The controversy over the failed Agyapa Gold Royalties deal will never go away anytime soon, as the National Democratic Congress (NDC) has today taken issue with the USD$12 million said to have been spent on the botched arrangement.
At a recent appearance before Parliament’s Public Accounts Committee, CEO of the Minerals Income Investment Fund (MIIF), Edward Nana Yaw Koranteng, disclosed that the Agyapa royalties deal which is currently in abeyance, has already cost the taxpayer some $12 million.
Addressing the media at a press conference on Monday, the National Communication Officer of the NDC, Sammy Gyamfi, argued that the Akufo-Addo/Bawumia government had occasioned a financial loss to the state by making these payments.

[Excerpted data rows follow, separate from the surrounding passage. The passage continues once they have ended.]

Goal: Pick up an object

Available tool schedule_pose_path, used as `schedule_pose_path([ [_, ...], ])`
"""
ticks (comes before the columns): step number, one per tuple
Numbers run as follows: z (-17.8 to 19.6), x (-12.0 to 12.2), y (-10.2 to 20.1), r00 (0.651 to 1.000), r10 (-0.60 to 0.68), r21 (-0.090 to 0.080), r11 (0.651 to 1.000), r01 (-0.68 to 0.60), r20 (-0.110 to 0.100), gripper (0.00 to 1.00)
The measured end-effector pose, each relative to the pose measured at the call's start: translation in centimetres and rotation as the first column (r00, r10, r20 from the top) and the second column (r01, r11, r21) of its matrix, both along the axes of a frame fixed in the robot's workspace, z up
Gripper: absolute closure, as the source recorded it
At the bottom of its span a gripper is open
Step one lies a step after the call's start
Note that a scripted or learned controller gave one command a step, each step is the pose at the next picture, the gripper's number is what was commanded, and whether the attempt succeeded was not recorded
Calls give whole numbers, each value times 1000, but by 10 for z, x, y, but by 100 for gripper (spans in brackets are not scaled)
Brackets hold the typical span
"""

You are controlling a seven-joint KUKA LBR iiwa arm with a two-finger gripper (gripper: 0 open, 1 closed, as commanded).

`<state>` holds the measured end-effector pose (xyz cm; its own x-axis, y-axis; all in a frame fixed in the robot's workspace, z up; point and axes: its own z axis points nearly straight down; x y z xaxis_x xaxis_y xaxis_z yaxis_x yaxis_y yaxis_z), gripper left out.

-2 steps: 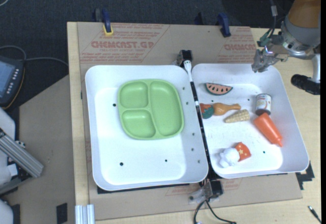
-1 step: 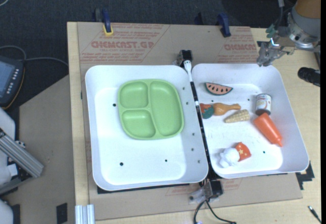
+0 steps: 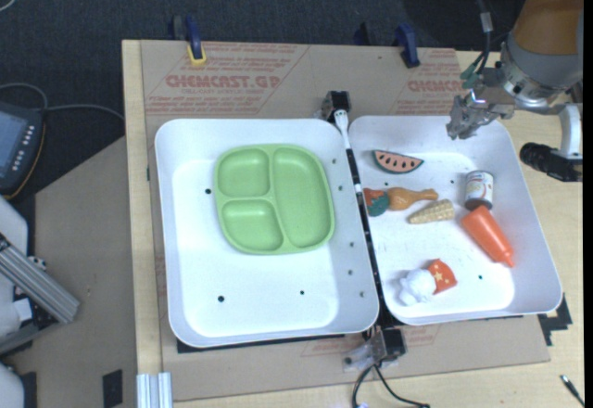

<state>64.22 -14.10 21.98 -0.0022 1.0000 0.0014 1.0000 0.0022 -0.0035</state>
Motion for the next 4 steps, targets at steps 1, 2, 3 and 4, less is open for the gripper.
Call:
schedule_pose_path([
  [1,13,-29,41,1000,1,1,1000,-1,1,100],
  [2,-3,-61,80,1000,0,0,1000,0,-1,100],
  [3,7,-76,88,1000,-1,0,1000,1,1,100],
  [4,13,-76,104,1000,0,-1,1000,0,5,100],
])
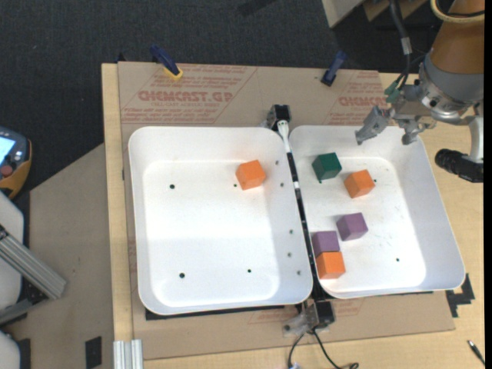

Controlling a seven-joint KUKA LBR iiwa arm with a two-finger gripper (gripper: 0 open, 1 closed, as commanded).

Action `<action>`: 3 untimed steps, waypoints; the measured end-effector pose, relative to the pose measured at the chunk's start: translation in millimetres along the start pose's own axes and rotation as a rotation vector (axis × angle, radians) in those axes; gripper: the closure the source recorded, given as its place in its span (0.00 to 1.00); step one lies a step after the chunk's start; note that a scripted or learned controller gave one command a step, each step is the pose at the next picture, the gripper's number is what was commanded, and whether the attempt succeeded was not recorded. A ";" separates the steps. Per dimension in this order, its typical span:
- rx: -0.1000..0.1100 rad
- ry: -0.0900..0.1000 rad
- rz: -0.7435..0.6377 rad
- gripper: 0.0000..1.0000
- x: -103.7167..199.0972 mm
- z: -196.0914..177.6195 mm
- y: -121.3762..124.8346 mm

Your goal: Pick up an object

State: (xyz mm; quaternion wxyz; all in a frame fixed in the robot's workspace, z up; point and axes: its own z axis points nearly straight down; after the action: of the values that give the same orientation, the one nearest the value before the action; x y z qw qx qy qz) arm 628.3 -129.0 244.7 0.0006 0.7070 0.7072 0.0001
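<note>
From my seat I see the grey arm with its orange band reaching in at the upper right, and its two-finger tool [390,127] hangs above the far rim of the right-hand shallow white plastic bin [442,229]. The two fingers stand spread apart, one pointing down-left toward the bin's far left part, the other shorter one near the far right part, with nothing between them.

Below the tool, in the right bin, I count five small blocks. A dark green cube [327,166] sits nearest the tool, close to the divide between the bins. Just to its right lies an orange cube [358,183], apart from the green one. Further toward me a purple cube [351,226] rests near the bin's middle, and a second purple cube [325,241] sits beside it to the left, touching or nearly touching another orange cube [331,264] at the near edge.

In the left-hand shallow white plastic bin [146,229] a lone orange cube [250,174] lies in the far right part.

Both bins rest on a brown cardboard sheet [207,83] on the worktop, held by a blue clamp [166,62] at the far edge.
</note>
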 end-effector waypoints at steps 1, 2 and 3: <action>0.007 0.001 0.002 0.00 -44.9 168.5 36.5; -0.003 -0.002 0.000 1.00 -43.4 148.3 39.0; -0.003 -0.001 0.000 1.00 -51.9 126.8 38.9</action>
State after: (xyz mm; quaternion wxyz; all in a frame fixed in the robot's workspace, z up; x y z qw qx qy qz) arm 667.3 -180.9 118.0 0.0023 0.7071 0.7071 0.0008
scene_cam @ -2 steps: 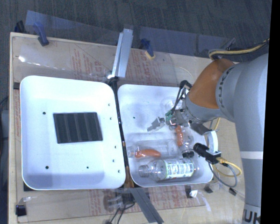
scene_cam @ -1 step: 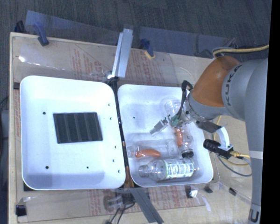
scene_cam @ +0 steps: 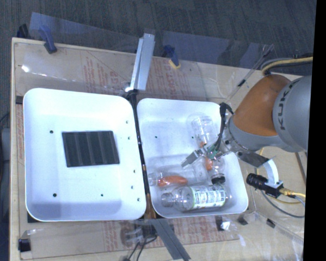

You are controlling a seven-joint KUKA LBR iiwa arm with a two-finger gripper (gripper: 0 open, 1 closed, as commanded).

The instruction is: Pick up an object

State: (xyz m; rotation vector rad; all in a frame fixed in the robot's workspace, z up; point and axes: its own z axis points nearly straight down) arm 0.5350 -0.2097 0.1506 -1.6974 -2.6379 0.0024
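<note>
Camera view: gripper [scene_cam: 205, 154] sits low in the right bin [scene_cam: 163, 127] over clutter; can't tell if open or shut. Clear bottle [scene_cam: 195, 198] lies on its side by the bin's front wall, long axis approx. left-right, label print unreadable. Orange item [scene_cam: 173, 180] is just beside it. Left bin [scene_cam: 43, 121] has a dark ribbed pad [scene_cam: 90, 148].

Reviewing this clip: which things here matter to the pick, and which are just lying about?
In play, near the arm:
gripper
right bin
clear bottle
orange item
clear bulb-shaped item

Lying about, away from the gripper:
left bin
dark ribbed panel
blue clamp
metal bar
</note>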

He stated that Ghanaians were taken aback by the government’s decision to spend a whopping $12 million on the abandoned failed Agyapa deal.
The NDC enumerated several critical and pressing national needs that the government could have addressed using the said amount, including payments for the treatment of kidney patients some of whom died as a result of the recent closure of the Renal Dialysis Unit at Korle Bu over the government’s indebtedness.
The party again argued that these payments come at a time government has failed to procure textbooks for basic schools, five years after introducing a new curriculum, while National Service Personnel have also not received their allowances for several months.
The NDC alleged that certain “selfish and greedy” persons in the Akufo-Addo/Bawumia government distributed the disclosed $12 million payments among themselves under the guise of the failed “Agyapa” royalties arrangement, at a time young people under the NABCO program have been sent home without any employment.
The party vowed to investigate and retrieve all payments made in the name of the collapsed Agyapa Royalties deal and other similar arrangements, should the NDC and John Mahama emerge victorious in the 2024 General Elections.